Die Initialzündung dafür sei die Förderung einer 300-mm-Wafer-Technologie gewesen, die in Verbindung mit einem Netzwerk ausgewiesener FuE-Einrichtungen Anreize zur Ansiedlung weiterer High-Tech-Produzenten geboten habe. "Die Bundesregierung hat allein die Entwicklung des 300-mm-Waferstandards mit insgesamt 145 Millionen Euro gefördert. Ohne diese gezielte Förderung wäre die positive Entwicklung am Standort Dresden nicht möglich gewesen", sagte die Bundesforschungsministerin. Die 300-mm-Wafer-Technologie kommt mittlerweile weltweit bei modernsten Chipfabriken zum Einsatz. Dieser Standard wurde seit 1998 auf einer Pilotlinie in Dresden entwickelt. Dort gelang es einem Firmenkonsortium unter Führung von Infineon, Motorola und Wacker die Zukunftstechnologie umzusetzen. Der Cross-Over, also der Zeitpunkt, von dem an die neue Technologie rentabler als die Vorgängertechnologie produziert, wurde von Infineon im Dezember 2002 erreicht. Heute ist dieser Standard allgemein akzeptiert und 17 Firmen produzieren bereits damit.

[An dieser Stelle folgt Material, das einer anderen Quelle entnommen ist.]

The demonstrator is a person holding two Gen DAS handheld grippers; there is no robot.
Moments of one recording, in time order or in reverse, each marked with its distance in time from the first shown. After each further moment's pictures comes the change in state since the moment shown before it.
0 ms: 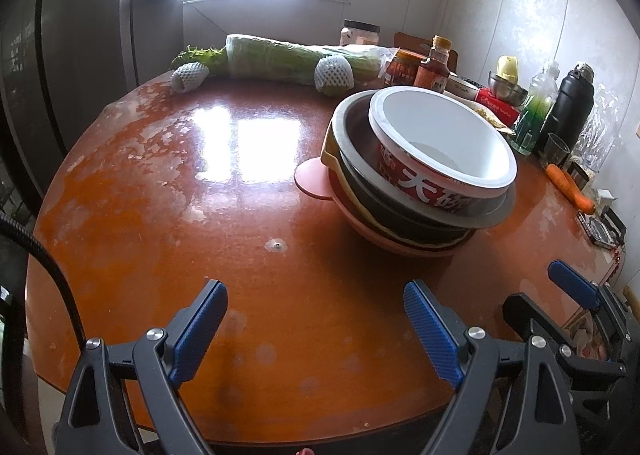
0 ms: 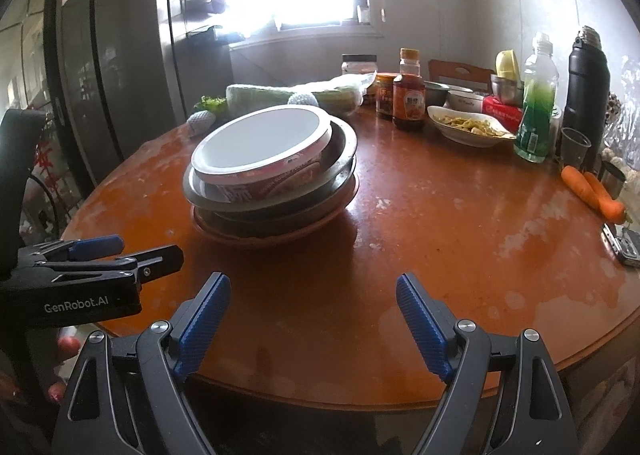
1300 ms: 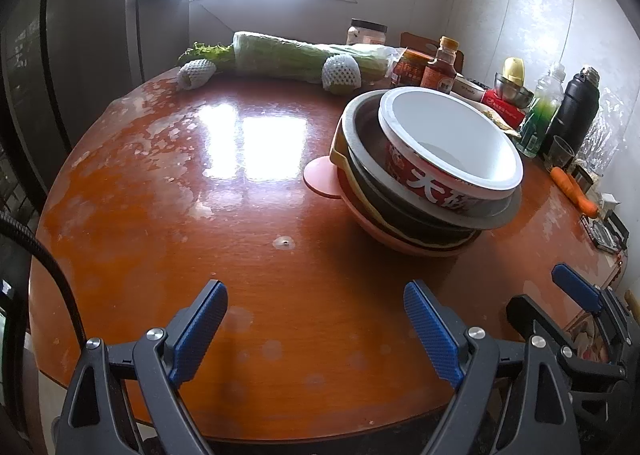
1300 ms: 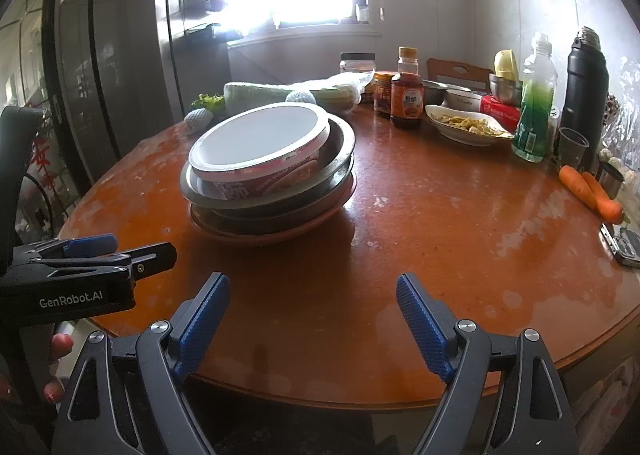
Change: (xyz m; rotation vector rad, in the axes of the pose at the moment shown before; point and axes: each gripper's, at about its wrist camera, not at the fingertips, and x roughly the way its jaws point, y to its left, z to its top) left arm 0.000 0.003 0.000 -0.013 0.007 0.016; right arm 0.001 0.000 -0.001 -0.005 0.006 -0.010
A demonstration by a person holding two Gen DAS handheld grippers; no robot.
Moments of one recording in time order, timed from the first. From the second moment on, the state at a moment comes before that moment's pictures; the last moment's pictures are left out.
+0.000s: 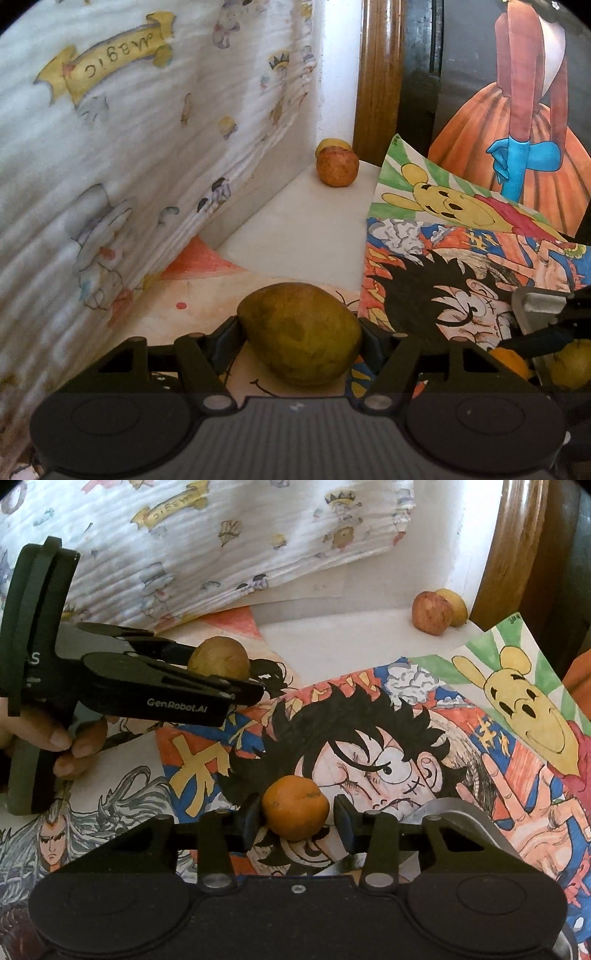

Die Fördergelder der Bundesregierung seien äußerst effektiv verwendet worden, erläuterte Bulmahn. Das Deutsche Institut für Wirtschaftsforschung, DIW, hat in einer modellhaften Gegenüberstellung der Einnahmen und Ausgaben errechnet, dass die staatlichen Investitionen in den Elektronikbereich der Region Dresden in Höhe von 1,2 Milliarden Euro bereits bis 2003 durch Steuern an den Staat zurückgeflossen sind. Bis 2010 werden sogar Überschüsse von sechs Milliarden Euro erwartet.

Die Bundesforschungsministerin erklärte anlässlich der Grundsteinlegung der 300-mm-FabX weiter: "Spitzentechnologien haben eine enorme Bedeutung, um Deutschland in einer Innovationsoffensive weiter nach vorne zu bringen. Die Entwicklung des Elektronikstandorts Dresden ist ein besonders vorbildliches Beispiel für die enge Verbindung zwischen stark wachsenden High-Tech-Branchen und der Schaffung neuer Arbeitsplätze."